The selection did not garner much attention because it was not conducted by popular vote. However, Lee's victory speech was noticed by the public, as he mistakenly wished the mothers in Hong Kong a "Happy Christmas" on Mother's Day, and allegedly said "love Hong Kong this country" in Cantonese, which a pro-Beijing politician later clarified as "love Hong Kong this home" and slammed those with anti-government sentiments for spreading "misinformation".

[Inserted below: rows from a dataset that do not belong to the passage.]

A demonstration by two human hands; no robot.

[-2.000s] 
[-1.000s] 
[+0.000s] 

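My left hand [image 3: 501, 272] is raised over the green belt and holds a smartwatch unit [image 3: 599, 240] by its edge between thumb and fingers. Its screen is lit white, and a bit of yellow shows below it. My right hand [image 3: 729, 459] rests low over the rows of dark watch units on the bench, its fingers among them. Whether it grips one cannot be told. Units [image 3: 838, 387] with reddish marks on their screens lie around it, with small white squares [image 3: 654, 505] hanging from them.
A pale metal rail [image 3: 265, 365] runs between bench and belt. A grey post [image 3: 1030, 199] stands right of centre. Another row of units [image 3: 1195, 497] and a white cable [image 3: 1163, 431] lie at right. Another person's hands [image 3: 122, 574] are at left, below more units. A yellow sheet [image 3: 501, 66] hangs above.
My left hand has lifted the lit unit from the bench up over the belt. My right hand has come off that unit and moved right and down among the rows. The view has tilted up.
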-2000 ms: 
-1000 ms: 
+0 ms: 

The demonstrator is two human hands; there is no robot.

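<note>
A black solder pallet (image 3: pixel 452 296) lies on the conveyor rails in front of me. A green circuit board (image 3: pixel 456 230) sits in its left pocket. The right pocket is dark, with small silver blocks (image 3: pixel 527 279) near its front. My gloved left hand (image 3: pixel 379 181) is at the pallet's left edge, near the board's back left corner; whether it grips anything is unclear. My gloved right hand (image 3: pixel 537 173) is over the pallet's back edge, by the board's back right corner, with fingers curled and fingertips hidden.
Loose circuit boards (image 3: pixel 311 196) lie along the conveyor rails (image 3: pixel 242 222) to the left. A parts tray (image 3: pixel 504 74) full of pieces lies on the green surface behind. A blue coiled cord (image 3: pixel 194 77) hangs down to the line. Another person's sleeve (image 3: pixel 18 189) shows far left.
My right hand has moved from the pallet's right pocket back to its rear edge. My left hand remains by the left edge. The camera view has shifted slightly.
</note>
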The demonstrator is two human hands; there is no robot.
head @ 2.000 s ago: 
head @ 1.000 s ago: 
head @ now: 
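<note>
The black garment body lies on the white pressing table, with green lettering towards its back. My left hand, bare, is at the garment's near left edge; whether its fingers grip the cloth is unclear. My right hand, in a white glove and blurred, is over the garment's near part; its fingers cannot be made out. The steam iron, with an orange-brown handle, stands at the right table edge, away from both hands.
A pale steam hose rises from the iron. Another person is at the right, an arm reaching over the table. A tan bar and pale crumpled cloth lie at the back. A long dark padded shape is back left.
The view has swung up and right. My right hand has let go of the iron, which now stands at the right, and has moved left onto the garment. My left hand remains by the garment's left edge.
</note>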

League of Social Democrats (LSD), one of the only remaining pro-democracy groups, held a three-person protest before polls opened, chanting "power to the people, universal suffrage now". Vanessa Chan, chairwoman of the LSD, criticised John Lee Ka-chiu for shrinking civil liberties in his "new chapter". Stand with Hong Kong, an activist organisation based overseas, called the leadership race a "sham election", and urged "democratic countries across the world" not to recognise the race.

=== International ===
Taiwan's Mainland Affairs Council urged John Lee Ka-chiu to "listen and respond to the public's view, and respect Hong Kong people's right to pursue democracy, and stop hurting Hong Kong's freedom and human rights." The European Union (EU) put out a statement regretting the "violation of democratic principles and political pluralism" after the "sweeping changes" in the electoral system, adding that it saw the selection process as "yet another step in the dismantling of the 'one country, two systems' principle". The Group of Seven (G7) also released a statement, expressing grave concern over the selection as part of a continued assault on political pluralism and fundamental freedoms, and called on China to act in accordance with its legal obligations. China dismissed the statements by the EU and the G7 as "interfering" in China's internal affairs.